社説2 中国経済なお過熱の懸念(4/17)

 高成長を続けてきた中国経済がやや減速した。ただ景気の過熱感はなお強く、経済運営は難しくなっている。中国政府は過熱の要因である人為的な低コスト政策を改め、市場原理に沿った改革を進めるべきだ。

 中国国家統計局の16日の発表では、1―3月の国内総生産(GDP)の前年同期比実質成長率は10.6%と、2007年の11.9%成長に比べ1.3ポイント低下した。統計局幹部は「主要指標の速すぎる勢いを初歩的に制御できた」と評価した。

 実態は過熱傾向が続いている。1月から2月にかけ大規模な雪害があったのに1―3月の固定資産投資は24.6%増えた。3月の消費者物価上昇率は8.3%で1年前より5ポイントも高い。

 今回の発表に先立って統計局は、06年と07年の成長率を0.5ポイントずつ上方修正した。

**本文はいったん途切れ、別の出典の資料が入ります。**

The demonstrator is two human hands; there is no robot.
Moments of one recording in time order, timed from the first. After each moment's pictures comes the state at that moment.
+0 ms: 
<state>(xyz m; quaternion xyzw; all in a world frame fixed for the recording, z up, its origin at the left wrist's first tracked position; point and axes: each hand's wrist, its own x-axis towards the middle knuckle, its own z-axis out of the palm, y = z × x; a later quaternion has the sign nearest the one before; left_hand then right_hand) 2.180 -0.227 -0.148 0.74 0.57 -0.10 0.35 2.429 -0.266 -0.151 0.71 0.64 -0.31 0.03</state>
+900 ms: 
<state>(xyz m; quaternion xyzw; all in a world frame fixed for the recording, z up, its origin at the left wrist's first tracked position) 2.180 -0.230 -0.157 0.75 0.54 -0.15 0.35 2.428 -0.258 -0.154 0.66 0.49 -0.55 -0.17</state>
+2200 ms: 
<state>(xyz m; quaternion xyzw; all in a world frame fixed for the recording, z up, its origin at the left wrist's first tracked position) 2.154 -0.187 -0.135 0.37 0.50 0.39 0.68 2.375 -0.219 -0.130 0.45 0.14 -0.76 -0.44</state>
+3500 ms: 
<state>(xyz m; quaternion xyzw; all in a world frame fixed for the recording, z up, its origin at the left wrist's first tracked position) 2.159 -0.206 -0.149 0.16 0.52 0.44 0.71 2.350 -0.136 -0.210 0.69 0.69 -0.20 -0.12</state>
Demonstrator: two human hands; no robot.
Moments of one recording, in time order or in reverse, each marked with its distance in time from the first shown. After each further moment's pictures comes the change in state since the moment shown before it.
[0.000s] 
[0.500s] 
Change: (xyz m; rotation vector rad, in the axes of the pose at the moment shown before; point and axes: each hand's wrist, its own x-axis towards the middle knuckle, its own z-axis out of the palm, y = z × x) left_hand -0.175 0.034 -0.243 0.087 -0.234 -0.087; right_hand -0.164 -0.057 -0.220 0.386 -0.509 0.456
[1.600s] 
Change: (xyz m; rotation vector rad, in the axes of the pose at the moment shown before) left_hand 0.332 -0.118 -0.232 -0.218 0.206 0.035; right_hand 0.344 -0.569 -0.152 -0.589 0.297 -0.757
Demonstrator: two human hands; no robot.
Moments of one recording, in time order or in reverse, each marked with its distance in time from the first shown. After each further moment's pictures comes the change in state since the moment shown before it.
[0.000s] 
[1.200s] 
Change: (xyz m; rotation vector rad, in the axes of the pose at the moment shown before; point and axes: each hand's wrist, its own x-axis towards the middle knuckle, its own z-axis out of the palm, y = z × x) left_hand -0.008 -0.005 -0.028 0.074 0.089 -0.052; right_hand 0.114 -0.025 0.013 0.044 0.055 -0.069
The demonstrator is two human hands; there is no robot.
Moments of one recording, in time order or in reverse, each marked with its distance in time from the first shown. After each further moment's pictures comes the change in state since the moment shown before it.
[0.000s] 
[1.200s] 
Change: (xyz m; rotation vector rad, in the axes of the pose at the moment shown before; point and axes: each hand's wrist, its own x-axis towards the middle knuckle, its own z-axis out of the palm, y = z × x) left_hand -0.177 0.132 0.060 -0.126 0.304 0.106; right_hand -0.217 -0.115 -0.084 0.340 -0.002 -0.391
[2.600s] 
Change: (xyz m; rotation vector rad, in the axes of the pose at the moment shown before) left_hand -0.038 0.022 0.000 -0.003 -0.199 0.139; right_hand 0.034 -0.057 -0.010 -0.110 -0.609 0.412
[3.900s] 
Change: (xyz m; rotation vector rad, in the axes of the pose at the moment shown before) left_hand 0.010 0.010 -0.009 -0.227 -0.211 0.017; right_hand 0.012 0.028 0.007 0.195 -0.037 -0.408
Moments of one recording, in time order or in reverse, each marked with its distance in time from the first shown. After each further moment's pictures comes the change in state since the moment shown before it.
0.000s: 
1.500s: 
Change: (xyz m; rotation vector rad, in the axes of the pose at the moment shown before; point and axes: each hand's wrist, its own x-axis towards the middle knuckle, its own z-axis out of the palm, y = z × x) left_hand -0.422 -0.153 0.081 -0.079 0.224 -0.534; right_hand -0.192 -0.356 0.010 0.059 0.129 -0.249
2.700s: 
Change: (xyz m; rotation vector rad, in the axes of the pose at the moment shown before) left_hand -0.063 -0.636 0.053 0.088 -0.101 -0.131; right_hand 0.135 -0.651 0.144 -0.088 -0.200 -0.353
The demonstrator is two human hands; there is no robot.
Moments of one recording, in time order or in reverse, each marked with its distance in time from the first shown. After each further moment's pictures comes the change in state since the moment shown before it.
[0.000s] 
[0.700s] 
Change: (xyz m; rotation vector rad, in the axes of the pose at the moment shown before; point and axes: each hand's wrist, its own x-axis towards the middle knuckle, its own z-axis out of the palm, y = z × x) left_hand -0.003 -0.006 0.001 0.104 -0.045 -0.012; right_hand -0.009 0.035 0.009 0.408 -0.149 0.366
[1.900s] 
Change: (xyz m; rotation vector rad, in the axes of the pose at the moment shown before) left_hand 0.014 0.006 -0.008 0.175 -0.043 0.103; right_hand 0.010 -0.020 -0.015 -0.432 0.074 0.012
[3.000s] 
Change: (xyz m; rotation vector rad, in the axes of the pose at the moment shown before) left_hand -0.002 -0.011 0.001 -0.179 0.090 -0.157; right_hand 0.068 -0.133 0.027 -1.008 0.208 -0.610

比較のもとになる数字が高くなったことで減速が印象づけられた面もある。

 中国人民銀行(中央銀行)は同日、金融機関の預金準備率を0.5%引き上げると発表し、インフレ抑制を目指す強い姿勢を示した。政府は食糧価格の統制など市場原理に逆行する政策も実施している。

 国民生活を守るためやむを得ない部分はあるが、やみくもな投資の構造的要因となってきた低コスト政策にメスを入れる必要もある。

 一つは人民元改革だ。元のドルに対する上昇率は加速しているがユーロなども考慮すると十分ではない。インフレ対策としても有効なので一層の改革が望ましい。

 環境対策に十分なコストをかけずに済むことが企業の収益期待を高め、過剰投資を生んできた。汚染による国土の荒廃は深刻で、環境省の設立を機に資金と人員を重点的に配分し、規制を徹底するときだ。

 過熱傾向が続く一方で、米欧の景気減速や国内株式相場の下落で「8月の北京五輪後に景気が腰折れするのでは」との懸念が杞憂(きゆう)と言えなくなりつつある。

 景気の過熱とインフレを抑えつつ景気の急減速を避けるには、細心の経済運営が必要になる。3月に「今年は経済運営が最も困難な年になるかもしれない」と語った温家宝首相の手腕が問われている。